- **What you need to do**
Please set down the records exactly, keeping every line.
===============
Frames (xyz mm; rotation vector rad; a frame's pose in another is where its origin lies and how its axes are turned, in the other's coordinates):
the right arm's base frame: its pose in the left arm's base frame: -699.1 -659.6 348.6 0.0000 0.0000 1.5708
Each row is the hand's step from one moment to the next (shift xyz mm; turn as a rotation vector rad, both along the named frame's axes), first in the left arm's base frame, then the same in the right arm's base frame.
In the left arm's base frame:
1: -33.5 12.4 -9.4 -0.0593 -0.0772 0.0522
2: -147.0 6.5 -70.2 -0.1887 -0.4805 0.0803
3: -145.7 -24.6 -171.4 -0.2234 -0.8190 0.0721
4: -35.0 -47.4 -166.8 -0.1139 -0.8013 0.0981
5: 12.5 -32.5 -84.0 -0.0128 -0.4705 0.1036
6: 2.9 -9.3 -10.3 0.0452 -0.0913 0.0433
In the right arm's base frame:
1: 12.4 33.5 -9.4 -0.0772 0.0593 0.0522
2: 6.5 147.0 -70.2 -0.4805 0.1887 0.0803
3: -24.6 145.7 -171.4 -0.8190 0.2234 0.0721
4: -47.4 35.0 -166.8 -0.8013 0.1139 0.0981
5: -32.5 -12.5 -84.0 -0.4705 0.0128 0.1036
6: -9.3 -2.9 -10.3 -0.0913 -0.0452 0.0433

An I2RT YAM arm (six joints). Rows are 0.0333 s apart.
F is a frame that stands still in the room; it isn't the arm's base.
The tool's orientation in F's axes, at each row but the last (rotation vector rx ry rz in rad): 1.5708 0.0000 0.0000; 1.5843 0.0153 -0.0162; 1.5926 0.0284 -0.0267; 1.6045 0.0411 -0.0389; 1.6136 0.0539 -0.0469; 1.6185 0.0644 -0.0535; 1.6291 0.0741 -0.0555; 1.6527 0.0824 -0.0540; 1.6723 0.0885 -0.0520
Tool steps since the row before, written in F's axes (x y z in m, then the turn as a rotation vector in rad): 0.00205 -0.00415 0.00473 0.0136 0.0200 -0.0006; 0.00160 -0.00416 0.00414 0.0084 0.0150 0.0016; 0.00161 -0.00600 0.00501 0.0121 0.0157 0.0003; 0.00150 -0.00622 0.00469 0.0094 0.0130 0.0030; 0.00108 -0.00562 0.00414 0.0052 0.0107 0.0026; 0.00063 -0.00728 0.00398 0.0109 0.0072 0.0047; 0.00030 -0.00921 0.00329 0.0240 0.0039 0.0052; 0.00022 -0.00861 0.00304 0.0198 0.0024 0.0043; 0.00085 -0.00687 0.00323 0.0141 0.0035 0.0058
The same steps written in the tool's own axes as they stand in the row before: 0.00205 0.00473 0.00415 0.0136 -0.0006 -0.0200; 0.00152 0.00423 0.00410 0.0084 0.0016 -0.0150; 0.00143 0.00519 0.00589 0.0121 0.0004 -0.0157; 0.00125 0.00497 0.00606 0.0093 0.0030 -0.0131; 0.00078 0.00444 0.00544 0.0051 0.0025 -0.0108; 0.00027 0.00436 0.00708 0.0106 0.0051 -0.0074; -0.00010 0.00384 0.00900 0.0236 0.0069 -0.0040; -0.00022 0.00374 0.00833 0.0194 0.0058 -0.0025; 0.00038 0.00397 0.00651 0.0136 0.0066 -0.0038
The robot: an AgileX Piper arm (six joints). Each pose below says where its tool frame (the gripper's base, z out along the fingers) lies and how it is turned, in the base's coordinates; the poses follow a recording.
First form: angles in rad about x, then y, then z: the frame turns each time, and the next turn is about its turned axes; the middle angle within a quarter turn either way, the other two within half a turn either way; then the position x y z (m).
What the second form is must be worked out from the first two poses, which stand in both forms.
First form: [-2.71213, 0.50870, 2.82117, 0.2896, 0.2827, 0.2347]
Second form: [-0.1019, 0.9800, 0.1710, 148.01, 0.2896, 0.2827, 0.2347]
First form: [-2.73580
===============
- **Worked solution**
Frames (xyz mm; rotation vector rad; a frame's pose in another is where its origin lies and how its axes are turned, in the other's coordinates):
the right arm's base frame: its pose in the left arm's base frame: -699.1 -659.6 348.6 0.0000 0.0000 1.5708
Each row is the hand's step from one moment to the next (shift xyz mm; turn as a rotation vector rad, both along the named frame's axes), first in the left arm's base frame, then the same in the right arm's base frame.
In the left arm's base frame:
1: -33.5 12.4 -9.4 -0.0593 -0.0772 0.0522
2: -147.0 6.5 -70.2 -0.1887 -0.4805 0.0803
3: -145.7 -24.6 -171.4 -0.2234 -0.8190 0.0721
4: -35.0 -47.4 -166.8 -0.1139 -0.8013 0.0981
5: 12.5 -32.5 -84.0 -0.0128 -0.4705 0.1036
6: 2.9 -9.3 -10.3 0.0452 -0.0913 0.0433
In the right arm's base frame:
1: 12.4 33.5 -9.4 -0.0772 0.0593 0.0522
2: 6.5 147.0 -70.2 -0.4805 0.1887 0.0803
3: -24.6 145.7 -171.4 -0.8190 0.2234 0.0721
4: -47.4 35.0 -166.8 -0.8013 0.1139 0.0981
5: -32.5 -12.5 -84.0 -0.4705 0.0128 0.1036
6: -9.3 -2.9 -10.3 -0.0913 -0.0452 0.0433

An I2RT YAM arm (six joints). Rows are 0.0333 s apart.
F is a frame that stands still in the room; it isn't the arm's base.
The tool's orientation in F's axes, at each row but the last (rotation vector rx ry rz in rad): 1.5708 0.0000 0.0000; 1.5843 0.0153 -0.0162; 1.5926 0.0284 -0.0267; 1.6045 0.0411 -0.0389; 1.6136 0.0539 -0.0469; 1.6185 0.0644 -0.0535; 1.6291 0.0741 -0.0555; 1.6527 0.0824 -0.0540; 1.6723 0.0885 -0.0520
Tool steps since the row before, written in F's axes (x y z in m, then the turn as a rotation vector in rad): 0.00205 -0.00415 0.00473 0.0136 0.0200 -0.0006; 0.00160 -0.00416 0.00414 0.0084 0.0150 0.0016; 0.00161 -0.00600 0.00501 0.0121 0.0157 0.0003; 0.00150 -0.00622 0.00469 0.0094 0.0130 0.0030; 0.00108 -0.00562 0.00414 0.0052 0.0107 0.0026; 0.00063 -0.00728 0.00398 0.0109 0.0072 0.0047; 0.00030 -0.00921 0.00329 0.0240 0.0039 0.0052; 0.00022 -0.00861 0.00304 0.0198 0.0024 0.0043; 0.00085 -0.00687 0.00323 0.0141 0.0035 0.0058
The same steps written in the tool's own axes as they stand in the row before: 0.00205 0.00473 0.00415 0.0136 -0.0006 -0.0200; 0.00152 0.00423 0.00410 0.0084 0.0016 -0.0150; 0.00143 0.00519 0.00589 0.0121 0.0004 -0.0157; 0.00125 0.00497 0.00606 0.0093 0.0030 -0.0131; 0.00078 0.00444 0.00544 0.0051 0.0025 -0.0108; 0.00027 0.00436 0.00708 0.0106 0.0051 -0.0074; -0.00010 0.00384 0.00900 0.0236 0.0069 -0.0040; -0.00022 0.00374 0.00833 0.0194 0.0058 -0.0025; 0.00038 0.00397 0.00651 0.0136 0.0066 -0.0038
The robot: an AgileX Piper arm (six joints). Each pose below says where its tool frame (the gripper's base, z out along the fingers) lies and how it is turned, in the base's coordinates; the poses follow a recording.
First form: angles in rad about x, then y, then z: the frame turns each time, and the next turn is about its turned axes; the middle angle within a quarter turn either way, the other two within half a turn either way; then the position x y z (m).
What the second form is must be worked out from the first two poses, which stand in both forms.
First form: [-2.71213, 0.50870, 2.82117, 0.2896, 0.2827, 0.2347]
Second form: [-0.1019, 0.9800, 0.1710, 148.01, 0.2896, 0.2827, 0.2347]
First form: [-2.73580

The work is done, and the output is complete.